> **Task goal**: In the records below, find the line that contains "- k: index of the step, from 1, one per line" and the line that contains "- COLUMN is". Set down exactly those lines and every line between them, and nothing more.

Dataset entries:
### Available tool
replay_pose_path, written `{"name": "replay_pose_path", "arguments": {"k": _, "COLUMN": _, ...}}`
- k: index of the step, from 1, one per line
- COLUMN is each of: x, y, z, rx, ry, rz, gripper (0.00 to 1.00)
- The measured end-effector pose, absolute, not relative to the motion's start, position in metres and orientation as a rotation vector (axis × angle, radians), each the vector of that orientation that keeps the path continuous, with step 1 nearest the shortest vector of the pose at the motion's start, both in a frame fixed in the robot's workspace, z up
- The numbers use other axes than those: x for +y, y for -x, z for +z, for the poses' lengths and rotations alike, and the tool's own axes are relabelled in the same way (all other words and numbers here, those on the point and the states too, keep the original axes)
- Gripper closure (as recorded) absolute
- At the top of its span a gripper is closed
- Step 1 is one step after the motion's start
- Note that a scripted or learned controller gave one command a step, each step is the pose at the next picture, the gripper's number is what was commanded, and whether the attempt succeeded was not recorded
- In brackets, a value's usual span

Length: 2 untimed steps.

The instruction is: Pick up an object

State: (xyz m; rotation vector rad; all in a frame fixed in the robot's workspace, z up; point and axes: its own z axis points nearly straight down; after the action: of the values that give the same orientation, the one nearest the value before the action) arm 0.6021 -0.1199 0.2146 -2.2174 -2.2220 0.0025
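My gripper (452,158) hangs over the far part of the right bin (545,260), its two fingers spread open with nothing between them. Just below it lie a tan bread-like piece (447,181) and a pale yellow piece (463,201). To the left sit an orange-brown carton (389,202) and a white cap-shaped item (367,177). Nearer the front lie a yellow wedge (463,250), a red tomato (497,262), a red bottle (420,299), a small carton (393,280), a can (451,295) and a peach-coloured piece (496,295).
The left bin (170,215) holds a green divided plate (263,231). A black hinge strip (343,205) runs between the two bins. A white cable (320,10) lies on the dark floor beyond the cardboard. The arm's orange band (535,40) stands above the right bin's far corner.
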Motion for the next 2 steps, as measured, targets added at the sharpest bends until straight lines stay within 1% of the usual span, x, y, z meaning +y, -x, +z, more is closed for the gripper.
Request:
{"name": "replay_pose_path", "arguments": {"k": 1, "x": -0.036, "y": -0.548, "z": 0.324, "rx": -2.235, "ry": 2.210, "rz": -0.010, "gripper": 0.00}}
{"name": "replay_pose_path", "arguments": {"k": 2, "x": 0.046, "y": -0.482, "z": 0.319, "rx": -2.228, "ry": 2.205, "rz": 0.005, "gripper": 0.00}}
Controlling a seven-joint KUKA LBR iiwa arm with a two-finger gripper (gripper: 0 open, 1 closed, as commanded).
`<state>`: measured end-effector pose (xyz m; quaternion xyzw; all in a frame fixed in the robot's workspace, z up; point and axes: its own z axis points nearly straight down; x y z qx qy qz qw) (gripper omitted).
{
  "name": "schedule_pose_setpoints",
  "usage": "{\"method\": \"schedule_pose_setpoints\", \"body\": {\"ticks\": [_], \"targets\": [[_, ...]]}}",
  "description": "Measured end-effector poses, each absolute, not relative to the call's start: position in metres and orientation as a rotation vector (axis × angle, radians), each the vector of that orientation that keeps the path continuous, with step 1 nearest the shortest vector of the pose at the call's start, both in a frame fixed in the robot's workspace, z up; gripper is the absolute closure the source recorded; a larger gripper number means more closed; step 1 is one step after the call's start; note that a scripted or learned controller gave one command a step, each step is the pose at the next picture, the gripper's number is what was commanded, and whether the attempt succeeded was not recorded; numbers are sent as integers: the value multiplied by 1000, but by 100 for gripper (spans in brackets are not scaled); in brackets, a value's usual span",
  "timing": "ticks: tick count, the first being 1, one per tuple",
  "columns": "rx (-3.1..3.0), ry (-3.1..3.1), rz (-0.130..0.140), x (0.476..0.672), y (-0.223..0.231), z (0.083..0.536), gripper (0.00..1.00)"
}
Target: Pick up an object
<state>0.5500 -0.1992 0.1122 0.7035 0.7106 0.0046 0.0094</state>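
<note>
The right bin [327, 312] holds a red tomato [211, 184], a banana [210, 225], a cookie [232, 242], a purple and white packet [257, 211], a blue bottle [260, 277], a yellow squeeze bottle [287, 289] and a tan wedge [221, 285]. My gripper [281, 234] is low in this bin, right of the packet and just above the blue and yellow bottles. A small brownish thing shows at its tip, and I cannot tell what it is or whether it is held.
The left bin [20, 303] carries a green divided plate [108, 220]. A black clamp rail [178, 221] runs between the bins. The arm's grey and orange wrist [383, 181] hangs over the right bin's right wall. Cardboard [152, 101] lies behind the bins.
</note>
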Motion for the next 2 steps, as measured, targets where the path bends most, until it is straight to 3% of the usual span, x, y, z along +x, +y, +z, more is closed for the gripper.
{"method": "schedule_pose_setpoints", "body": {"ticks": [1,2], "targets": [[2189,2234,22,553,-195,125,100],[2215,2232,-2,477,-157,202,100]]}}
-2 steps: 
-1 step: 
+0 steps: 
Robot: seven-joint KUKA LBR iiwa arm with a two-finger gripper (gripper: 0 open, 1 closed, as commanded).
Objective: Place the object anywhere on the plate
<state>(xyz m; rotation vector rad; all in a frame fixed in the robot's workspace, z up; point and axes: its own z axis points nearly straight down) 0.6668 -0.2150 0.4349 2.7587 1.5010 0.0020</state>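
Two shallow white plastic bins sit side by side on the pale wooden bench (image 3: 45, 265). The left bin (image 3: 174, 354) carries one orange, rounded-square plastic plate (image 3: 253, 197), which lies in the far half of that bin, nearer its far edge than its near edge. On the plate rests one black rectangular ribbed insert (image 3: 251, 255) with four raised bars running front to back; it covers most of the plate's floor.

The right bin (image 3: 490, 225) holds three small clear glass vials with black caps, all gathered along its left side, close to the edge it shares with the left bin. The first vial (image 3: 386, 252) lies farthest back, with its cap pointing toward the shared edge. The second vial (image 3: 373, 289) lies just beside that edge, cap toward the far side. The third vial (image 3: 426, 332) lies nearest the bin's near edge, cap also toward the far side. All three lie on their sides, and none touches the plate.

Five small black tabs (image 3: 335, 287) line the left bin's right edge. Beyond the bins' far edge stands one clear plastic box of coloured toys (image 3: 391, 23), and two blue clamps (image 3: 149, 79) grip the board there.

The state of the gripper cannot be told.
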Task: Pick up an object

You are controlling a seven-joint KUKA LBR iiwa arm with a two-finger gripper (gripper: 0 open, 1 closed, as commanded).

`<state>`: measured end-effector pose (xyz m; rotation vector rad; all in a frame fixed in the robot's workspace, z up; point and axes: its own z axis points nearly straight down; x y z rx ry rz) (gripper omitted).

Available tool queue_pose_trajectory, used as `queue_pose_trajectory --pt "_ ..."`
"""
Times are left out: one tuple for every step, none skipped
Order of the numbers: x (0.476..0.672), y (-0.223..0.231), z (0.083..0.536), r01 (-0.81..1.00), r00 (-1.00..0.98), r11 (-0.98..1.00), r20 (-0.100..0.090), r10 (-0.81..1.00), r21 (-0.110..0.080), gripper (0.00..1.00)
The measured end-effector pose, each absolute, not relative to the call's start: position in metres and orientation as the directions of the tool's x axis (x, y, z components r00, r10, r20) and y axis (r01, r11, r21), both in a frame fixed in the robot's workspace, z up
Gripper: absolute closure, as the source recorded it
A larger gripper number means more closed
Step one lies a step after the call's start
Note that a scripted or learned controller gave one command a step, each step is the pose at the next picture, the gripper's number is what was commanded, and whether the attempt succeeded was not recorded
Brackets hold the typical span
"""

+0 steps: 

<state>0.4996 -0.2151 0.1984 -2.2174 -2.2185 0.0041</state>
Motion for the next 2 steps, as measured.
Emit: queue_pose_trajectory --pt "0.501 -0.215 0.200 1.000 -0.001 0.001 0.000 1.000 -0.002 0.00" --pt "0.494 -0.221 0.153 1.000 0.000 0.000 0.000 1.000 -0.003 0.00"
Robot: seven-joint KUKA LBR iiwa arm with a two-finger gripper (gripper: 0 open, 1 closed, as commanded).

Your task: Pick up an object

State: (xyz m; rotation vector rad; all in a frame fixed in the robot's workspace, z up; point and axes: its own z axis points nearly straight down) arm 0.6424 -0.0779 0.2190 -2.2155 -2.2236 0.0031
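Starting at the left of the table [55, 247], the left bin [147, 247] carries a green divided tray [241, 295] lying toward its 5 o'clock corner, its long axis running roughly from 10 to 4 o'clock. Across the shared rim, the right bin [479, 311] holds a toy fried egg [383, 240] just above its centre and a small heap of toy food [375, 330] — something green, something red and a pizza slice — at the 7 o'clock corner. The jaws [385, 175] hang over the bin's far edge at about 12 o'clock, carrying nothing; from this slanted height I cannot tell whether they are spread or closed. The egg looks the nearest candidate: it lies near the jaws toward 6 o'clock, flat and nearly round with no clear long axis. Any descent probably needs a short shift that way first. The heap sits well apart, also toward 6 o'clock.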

> **Response below**:
- k: index of the step, from 1, one per line
- COLUMN is each of: x, y, z, rx, ry, rz, gripper (0.00 to 1.00)

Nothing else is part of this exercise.